- What is being asked:
Look through the listing and locate every line containing the word "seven"; copy those lines.

-- Opening Marker --

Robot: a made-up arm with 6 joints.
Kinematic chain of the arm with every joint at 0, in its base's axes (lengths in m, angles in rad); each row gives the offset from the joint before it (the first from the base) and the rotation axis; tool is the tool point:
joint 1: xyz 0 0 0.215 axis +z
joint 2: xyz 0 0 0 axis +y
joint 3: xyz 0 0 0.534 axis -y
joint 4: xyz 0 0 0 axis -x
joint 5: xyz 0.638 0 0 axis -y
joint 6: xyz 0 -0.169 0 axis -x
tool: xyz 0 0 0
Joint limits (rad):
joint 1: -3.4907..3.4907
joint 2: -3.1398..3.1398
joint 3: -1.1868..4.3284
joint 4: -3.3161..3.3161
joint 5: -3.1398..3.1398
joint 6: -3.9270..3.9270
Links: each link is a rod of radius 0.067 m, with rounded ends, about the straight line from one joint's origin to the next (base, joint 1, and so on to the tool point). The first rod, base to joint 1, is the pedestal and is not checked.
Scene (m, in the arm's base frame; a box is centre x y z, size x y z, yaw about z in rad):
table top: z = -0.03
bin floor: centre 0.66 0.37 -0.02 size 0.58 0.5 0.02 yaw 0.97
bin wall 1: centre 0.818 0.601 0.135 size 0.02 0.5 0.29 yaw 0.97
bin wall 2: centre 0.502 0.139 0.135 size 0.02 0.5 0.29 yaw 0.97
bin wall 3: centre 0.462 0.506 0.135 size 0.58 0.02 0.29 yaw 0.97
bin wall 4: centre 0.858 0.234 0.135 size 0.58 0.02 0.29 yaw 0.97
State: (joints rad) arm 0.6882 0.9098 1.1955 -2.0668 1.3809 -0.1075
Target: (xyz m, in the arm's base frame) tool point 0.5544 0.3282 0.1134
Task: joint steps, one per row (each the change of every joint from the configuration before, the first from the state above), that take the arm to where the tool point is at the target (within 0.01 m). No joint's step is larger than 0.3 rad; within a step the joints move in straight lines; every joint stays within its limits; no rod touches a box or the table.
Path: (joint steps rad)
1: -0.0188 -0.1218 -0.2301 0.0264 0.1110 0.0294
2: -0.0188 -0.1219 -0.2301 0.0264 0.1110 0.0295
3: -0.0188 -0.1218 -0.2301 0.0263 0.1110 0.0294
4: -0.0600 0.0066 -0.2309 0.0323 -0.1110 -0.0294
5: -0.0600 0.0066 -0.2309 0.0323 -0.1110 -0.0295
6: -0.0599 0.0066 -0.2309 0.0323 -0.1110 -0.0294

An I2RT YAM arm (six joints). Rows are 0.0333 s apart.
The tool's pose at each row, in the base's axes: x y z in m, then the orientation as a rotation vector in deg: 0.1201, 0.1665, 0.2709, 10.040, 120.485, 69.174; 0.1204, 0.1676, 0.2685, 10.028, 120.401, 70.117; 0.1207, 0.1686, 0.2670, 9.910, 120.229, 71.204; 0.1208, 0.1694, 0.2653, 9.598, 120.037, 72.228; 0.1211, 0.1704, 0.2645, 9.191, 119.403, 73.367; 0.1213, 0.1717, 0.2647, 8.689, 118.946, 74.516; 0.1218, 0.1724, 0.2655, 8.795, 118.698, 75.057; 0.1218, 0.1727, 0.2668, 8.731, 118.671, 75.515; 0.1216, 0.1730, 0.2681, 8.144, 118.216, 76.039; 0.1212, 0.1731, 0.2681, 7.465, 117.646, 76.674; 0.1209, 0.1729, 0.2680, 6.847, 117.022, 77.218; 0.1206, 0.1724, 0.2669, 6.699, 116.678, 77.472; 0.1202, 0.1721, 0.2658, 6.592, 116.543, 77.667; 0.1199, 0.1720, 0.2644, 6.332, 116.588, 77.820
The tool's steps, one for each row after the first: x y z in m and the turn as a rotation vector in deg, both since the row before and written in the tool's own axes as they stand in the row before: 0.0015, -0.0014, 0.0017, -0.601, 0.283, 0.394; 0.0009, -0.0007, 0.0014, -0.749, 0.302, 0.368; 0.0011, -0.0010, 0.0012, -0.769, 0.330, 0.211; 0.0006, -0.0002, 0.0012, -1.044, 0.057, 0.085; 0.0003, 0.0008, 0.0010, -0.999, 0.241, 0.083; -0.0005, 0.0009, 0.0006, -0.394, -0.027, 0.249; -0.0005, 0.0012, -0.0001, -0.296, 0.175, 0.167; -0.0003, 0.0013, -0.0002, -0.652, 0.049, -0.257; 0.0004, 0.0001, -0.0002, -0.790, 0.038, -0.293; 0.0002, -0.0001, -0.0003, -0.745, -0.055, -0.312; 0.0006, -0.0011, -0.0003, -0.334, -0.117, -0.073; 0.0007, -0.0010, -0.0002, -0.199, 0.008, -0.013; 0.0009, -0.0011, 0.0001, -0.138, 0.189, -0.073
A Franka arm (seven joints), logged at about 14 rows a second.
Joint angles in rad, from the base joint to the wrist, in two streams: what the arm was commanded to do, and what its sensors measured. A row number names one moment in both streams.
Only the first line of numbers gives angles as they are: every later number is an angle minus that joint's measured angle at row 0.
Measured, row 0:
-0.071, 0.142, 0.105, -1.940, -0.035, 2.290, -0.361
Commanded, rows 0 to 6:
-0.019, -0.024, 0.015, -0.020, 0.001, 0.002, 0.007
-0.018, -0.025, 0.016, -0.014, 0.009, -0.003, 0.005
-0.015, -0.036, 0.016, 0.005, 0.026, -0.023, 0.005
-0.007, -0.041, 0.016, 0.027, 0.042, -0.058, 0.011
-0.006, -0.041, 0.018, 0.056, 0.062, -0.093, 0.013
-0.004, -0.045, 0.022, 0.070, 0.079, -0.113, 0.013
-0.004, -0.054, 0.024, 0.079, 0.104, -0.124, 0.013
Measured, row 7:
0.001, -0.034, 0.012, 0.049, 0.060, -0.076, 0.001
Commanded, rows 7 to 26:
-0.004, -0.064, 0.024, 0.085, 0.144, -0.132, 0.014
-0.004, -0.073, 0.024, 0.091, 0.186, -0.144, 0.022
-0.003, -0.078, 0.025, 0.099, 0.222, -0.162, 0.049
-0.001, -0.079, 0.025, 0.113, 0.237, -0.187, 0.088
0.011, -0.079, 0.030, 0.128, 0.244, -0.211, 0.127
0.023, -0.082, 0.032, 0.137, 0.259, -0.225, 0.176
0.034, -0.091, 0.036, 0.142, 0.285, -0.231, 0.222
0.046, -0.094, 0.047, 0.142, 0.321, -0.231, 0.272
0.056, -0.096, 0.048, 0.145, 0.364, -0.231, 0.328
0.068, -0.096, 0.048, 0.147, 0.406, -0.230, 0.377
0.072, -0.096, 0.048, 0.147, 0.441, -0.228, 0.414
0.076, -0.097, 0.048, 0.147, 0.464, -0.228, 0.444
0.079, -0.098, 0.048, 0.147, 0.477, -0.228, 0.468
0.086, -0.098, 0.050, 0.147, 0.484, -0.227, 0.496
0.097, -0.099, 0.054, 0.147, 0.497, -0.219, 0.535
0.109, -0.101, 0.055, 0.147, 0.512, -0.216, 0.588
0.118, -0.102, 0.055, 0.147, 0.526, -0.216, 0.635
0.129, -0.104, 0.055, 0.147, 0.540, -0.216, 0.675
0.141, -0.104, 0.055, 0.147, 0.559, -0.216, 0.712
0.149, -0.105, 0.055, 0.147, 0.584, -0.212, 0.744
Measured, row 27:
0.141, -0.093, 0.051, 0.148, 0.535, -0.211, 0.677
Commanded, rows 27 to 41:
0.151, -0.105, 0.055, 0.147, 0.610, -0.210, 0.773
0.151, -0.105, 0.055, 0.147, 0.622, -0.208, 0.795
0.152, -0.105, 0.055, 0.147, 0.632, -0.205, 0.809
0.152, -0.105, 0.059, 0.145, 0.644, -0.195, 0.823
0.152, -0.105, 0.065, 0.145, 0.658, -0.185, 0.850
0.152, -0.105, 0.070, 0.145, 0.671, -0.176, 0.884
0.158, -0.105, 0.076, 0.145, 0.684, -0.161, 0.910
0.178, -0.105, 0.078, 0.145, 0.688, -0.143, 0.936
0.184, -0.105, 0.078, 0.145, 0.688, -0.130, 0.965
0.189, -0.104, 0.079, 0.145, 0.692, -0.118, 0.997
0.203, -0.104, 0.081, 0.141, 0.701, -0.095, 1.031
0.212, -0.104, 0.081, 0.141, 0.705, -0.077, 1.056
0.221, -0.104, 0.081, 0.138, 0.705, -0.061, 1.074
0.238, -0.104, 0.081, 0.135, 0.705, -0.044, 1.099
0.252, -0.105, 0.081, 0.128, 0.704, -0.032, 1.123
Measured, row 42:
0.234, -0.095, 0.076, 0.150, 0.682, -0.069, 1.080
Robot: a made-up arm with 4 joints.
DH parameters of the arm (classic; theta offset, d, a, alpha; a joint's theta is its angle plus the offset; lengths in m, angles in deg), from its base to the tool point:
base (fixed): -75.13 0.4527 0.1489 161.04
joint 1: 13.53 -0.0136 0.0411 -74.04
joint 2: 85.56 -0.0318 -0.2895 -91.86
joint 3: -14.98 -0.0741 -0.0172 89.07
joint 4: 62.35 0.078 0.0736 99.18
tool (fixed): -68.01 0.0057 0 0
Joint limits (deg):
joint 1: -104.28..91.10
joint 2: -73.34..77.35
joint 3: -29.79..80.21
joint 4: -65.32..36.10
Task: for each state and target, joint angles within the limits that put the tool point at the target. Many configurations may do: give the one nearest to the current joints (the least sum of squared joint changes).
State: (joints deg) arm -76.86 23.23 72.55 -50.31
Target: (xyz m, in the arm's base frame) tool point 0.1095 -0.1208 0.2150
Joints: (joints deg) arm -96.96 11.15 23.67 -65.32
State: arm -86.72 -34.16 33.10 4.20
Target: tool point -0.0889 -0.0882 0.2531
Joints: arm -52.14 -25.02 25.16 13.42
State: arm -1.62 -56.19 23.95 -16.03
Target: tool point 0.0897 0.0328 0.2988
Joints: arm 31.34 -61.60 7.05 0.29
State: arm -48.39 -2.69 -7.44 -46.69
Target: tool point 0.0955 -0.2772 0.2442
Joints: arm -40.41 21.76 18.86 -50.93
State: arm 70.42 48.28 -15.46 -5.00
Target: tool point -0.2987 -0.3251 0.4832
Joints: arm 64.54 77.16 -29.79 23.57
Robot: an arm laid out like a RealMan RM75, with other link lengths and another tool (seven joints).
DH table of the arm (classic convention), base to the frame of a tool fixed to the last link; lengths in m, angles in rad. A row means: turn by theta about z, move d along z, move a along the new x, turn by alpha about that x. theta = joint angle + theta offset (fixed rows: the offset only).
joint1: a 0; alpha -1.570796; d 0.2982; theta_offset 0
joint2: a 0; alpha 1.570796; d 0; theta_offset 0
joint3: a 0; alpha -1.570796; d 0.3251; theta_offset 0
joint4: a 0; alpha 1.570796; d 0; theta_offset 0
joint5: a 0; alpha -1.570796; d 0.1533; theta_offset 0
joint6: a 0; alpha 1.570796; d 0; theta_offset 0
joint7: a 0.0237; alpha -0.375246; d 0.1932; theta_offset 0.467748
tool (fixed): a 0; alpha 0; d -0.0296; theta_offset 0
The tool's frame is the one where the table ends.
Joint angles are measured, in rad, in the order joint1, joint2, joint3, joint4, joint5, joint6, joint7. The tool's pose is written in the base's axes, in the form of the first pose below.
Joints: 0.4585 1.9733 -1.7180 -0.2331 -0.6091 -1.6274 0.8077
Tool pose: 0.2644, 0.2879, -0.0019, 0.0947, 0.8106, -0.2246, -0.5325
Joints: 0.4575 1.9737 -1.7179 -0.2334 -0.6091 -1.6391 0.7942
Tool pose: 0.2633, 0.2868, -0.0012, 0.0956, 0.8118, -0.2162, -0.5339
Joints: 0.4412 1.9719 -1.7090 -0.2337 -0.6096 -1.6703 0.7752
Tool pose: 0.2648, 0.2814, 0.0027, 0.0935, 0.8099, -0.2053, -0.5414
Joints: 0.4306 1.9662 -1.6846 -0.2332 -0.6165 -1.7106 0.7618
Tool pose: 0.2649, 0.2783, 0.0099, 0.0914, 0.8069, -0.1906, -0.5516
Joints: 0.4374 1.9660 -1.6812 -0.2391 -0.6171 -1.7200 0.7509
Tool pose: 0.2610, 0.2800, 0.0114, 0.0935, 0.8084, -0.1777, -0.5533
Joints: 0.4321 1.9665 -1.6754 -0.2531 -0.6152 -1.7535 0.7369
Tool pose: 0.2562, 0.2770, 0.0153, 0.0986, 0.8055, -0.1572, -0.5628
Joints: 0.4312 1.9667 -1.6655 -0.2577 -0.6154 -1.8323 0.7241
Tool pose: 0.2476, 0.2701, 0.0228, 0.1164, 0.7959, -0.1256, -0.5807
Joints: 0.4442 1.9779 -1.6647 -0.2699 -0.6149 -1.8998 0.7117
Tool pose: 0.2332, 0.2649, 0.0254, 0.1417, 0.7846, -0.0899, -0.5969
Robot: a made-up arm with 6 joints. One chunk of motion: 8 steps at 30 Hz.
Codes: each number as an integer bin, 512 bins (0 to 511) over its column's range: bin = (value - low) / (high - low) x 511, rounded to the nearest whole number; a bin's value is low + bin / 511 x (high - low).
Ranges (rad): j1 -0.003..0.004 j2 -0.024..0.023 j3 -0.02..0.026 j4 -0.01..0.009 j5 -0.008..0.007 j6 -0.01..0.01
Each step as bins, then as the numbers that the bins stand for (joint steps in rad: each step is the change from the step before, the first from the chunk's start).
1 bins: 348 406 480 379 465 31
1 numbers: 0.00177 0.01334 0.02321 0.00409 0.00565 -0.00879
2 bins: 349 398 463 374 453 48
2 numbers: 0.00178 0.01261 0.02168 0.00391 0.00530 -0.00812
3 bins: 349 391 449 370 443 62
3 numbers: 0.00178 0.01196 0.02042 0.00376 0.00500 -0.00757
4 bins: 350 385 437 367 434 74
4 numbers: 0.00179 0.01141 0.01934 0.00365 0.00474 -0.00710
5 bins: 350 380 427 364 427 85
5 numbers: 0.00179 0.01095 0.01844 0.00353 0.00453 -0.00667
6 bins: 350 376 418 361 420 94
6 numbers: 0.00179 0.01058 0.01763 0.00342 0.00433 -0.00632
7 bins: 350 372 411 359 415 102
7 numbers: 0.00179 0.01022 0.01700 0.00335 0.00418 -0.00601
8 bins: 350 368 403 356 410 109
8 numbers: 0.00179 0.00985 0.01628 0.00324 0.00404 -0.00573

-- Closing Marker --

- Response to this task:
A Franka arm (seven joints), logged at about 14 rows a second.
Robot: an arm laid out like a RealMan RM75, with other link lengths and another tool (seven joints).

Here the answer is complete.